## REQUIREMENT
Please give back the listing below word for word, without the images.

┄┄┄┄┄┄┄┄┄┄┄┄┄┄┄┄┄┄┄┄

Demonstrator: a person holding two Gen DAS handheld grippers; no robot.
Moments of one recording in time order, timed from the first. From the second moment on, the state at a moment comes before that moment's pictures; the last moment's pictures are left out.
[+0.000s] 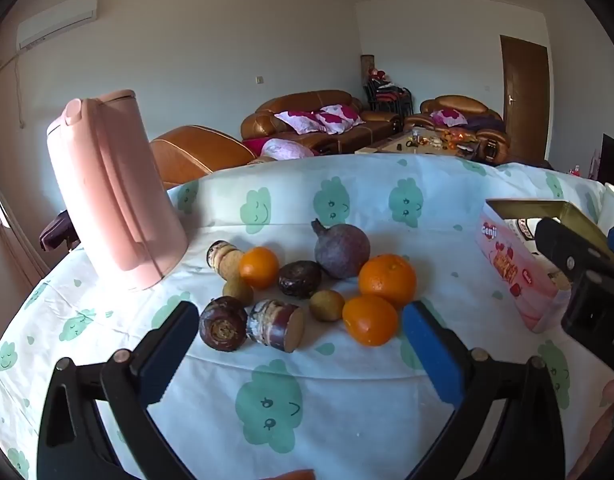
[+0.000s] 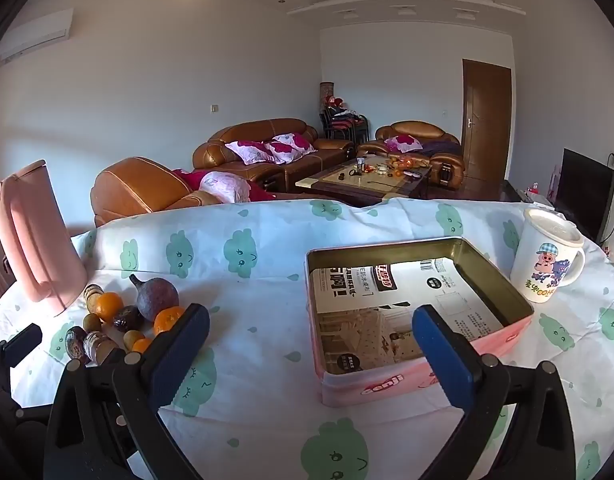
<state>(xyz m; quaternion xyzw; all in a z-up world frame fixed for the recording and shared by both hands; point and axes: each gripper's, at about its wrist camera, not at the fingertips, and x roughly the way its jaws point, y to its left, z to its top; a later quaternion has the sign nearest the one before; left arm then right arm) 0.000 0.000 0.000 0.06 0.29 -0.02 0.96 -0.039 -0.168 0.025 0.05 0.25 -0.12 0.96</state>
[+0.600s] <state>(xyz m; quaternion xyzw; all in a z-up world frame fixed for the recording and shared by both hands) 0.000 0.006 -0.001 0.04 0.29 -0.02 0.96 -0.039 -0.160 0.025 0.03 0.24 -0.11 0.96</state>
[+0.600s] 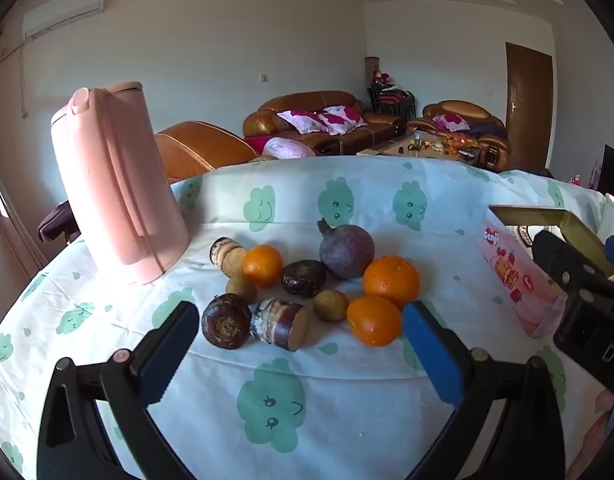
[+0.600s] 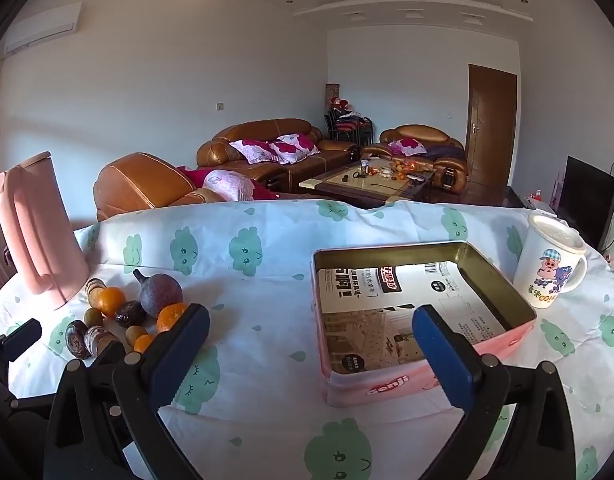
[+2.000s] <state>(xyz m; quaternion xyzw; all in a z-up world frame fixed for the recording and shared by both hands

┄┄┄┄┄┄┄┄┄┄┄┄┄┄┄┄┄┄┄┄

## RESULT OF THE EXERCISE
Demonstrator: a person holding two Gen DAS handheld grippers; no robot.
Moments of one recording in time order, timed from the first. From the second moment on, the state at a moment comes before that moment's pictures; the last moment's pictures are left out.
[+0.000s] 
[+0.000s] 
<state>(xyz m; quaternion xyzw; all in a z-up world frame fixed for the recording and shared by both hands; point and axes: each gripper's, at about its wrist camera, not at the fingertips, and x roughly the way its jaws point, y to its left, z to its top; a later quaternion has the sign nearest the one before; left arm then right arm) 0.000 0.000 0.000 0.06 0.29 -0.02 0.96 -0.039 -0.168 0.025 0.05 0.25 -0.12 0.96</state>
[+0.600s] <state>(xyz m; quaternion xyzw; all in a z-up world frame fixed for the recording and shared by both hands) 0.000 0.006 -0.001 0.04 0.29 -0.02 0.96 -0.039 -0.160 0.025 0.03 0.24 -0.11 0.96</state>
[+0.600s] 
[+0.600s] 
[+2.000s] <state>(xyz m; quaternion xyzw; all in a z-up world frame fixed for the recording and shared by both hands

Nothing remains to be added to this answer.